Obi, therefore, has to show how he is going to do things differently without accumulating more debt. There is a window of opportunity for infrastructure financing for Obi. To do things differently, Obi needs to embrace the Private Public Partnership as a new model in infrastructure financing. What are the gains? In adopting this strategy, Obi is deliberately charting a new direction for the economy which would now be driven by the private sector rather than the government. The government would only act as a regulator while allowing the private sector to drive the economy.
In that direction, key sectors like electricity, railway, roads, and bridges would be concessioned to highly qualified vendors with proven track records for a period of time to build operate and transfer at the expiration of the concession agreements. This way, the government has no business borrowing money or floating bonds to build infrastructure. The vendors would source their funds and inject the funds into the economy to grow our foreign direct investment. We would no longer complain of scarcity of dollars as is the case today.
The most important gain from this model apart from saving the country from borrowing, is that it would engender good corporate governance as it would completely abolish the current fraudulent contract system that is a conduit to inflate and steal from the commonwealth. It would also begin a deliberate process of building strong institutions that would withstand the taste of time. The roads that are concessioned should be tolled and commuters would pay to use the roads.
In the area of energy supply, the current administration says it has commissioned Siemens to build capacity. It is unimaginable that the contract to energize an entire country would be dumped in the hands of one company no matter its proven track record. Nigeria is a frontier market, vesting energy supply on one company negates the principles of fair trade and competition. It is not even safe for the security of a complex country like Nigeria.
This sector needs other players who need to bring in their money under a PPP model to compete for market share. Nigerians should be given the right to choose who to buy their energy from and at what rate. Siemens alone is a monopoly. We need competition not an exploitative and monopolistic regime in the energy sector.
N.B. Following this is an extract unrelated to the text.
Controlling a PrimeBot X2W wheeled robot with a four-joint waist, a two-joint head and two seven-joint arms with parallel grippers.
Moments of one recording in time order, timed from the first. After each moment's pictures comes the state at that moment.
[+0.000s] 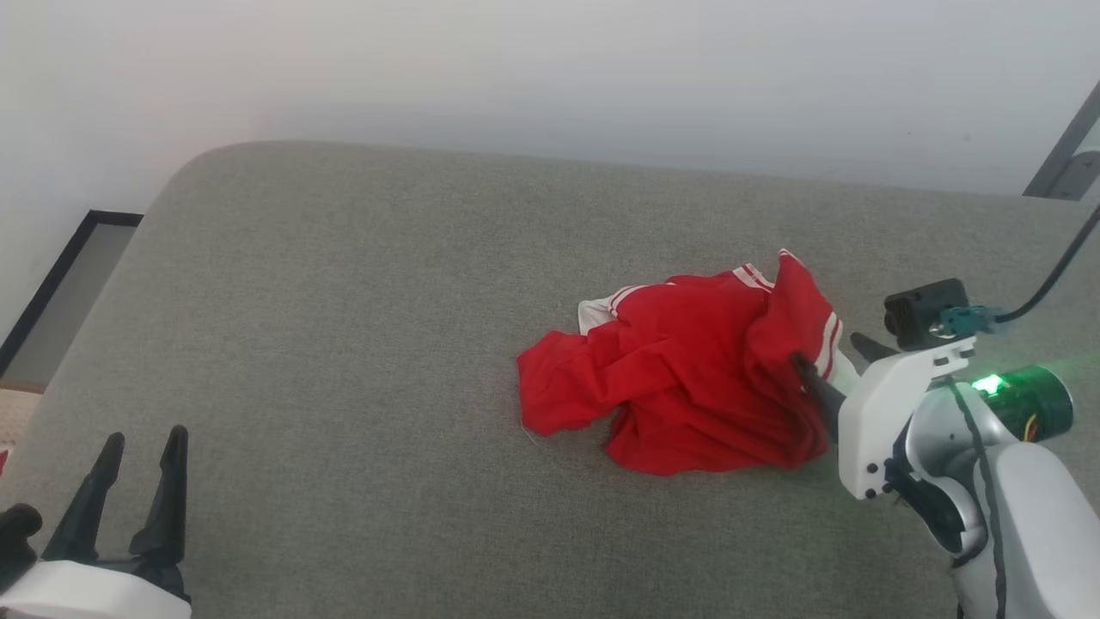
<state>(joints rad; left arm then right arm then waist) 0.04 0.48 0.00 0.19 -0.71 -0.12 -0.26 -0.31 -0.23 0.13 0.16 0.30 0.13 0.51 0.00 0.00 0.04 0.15</state>
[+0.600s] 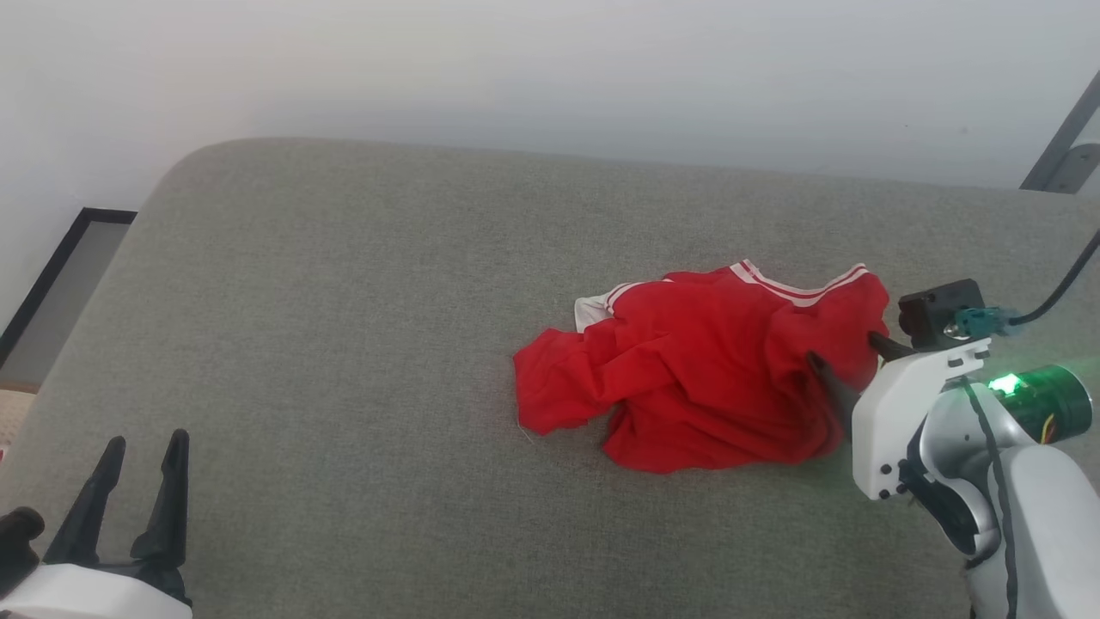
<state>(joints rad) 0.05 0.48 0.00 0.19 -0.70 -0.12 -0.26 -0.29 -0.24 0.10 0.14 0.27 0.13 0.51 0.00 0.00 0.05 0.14</state>
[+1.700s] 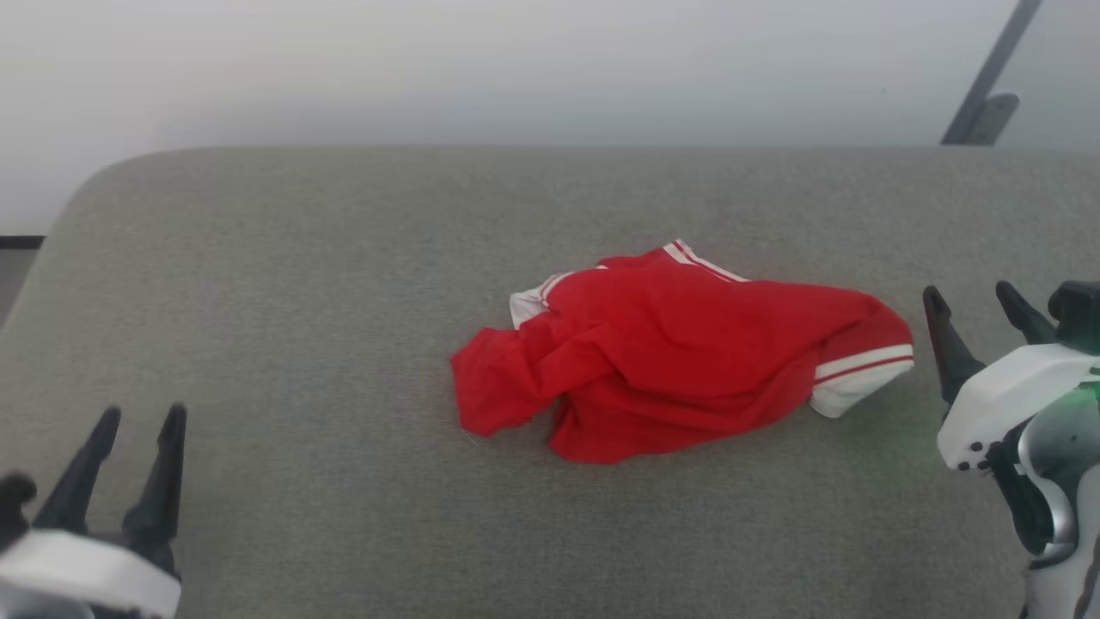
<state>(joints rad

Obi needs to demonstrate the knowledge that with 923,768 square kilometers (356,376 square miles) Nigeria could easily become a net exporter of food to the world. In the north where you have the largest swathe of land with an equally disturbing number of out-of-school children, how can he turn this menace into a productive tool given its comparative advantage in landmass?
Finally, it is not rocket science to know that Nigerians do not need more than just the basic things of life. These are accessible and quality education, healthcare, affordable and dependable transport systems, electricity, employment opportunities, social security, and security of life and property. These things are achievable if our leaders have discipline and commitment to do the right things. Obi has to demonstrate that he possesses these attributes and is ready to rise and fall with the people. Once this is achieved, a new President is born.